### [Exercise description]
Quote exactly and only this range of lines in the data below: the line that holds "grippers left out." to the line that holds "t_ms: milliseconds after", both included.

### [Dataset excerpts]
== Segment start ==

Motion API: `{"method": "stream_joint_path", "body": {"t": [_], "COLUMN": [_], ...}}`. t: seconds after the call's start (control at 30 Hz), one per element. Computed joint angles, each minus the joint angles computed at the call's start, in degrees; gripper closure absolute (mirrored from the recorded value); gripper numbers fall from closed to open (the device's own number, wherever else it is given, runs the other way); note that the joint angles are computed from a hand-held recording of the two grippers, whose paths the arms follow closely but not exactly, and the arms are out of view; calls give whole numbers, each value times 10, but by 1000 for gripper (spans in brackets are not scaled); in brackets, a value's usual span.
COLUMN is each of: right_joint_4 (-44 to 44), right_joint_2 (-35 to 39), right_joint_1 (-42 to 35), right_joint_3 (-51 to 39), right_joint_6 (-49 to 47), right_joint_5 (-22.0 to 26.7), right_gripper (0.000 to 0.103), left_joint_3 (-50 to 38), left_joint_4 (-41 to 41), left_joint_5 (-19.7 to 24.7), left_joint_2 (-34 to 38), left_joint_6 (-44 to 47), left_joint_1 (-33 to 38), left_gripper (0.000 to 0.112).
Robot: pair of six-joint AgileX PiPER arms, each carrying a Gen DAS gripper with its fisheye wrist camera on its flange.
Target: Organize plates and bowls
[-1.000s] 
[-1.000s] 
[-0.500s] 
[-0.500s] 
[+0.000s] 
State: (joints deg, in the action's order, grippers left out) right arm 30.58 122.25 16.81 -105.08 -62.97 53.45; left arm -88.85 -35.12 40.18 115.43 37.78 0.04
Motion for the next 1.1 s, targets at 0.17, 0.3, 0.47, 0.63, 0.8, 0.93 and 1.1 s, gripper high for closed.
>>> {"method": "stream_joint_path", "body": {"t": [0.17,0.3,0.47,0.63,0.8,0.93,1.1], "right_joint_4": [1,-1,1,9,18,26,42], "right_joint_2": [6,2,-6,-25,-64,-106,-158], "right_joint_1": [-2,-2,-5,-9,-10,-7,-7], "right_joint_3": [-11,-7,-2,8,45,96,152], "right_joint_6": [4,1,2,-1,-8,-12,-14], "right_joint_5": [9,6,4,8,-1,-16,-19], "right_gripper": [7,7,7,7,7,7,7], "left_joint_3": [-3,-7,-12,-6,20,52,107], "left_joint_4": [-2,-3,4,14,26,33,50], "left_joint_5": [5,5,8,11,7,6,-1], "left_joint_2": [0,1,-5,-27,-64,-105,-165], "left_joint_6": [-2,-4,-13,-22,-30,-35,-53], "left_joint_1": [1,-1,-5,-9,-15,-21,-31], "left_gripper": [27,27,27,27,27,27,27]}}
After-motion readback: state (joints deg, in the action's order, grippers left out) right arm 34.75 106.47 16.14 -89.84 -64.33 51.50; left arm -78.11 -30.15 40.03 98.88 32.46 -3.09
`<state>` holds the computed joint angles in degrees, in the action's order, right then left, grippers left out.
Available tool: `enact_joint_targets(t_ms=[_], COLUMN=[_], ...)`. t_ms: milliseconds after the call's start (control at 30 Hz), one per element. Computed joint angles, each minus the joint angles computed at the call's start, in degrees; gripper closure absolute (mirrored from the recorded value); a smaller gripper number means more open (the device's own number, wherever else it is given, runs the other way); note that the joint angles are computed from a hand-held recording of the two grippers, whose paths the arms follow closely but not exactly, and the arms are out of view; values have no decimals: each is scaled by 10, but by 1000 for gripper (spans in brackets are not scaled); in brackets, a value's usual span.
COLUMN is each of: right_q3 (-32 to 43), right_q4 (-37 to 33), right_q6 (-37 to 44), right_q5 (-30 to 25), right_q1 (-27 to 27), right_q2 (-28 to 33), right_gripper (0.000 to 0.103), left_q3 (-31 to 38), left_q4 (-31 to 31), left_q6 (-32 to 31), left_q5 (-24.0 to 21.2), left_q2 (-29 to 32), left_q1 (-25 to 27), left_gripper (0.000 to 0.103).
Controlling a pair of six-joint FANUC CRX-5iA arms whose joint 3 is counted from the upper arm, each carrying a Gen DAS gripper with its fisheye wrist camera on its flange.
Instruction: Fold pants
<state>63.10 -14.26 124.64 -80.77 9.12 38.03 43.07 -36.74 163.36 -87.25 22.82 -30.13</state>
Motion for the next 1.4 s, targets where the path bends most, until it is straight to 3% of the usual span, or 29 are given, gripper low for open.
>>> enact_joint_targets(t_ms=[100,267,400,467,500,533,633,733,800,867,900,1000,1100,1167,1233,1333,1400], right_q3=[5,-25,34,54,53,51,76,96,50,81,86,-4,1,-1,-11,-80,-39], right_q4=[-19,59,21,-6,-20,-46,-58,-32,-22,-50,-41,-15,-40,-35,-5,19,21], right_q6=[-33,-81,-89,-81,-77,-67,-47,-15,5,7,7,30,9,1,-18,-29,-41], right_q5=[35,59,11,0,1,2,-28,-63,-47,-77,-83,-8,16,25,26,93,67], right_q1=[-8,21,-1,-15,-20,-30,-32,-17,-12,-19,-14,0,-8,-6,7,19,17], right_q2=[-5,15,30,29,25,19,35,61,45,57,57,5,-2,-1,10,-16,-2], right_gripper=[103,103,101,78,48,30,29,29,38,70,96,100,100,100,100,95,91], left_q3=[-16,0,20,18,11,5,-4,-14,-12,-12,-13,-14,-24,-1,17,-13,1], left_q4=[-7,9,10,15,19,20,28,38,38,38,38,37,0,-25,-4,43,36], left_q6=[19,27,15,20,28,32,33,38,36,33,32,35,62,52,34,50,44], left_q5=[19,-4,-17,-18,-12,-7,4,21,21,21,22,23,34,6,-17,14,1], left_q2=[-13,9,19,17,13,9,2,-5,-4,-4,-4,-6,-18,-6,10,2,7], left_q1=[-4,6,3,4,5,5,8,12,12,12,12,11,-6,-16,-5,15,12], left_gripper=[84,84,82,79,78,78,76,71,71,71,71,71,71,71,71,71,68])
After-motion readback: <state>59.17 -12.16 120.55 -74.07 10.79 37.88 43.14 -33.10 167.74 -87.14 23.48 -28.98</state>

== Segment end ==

### [Answer for the task]
`<state>` holds the computed joint angles in degrees, in the action's order, right then left, grippers left out.
Available tool: `enact_joint_targets(t_ms=[_], COLUMN=[_], ...)`. t_ms: milliseconds after the call's start (control at 30 Hz), one per element. Computed joint angles, each minus the joint angles computed at the call's start, in degrees; gripper closure absolute (mirrored from the recorded value); a smaller gripper number means more open (the device's own number, wherever else it is given, runs the other way); note that the joint angles are computed from a hand-held recording of the two grippers, whose paths the arms follow closely but not exactly, and the arms are out of view; values have no decimals: each is scaled by 10, but by 1000 for gripper (spans in brackets are not scaled); in brackets, a value's usual span.

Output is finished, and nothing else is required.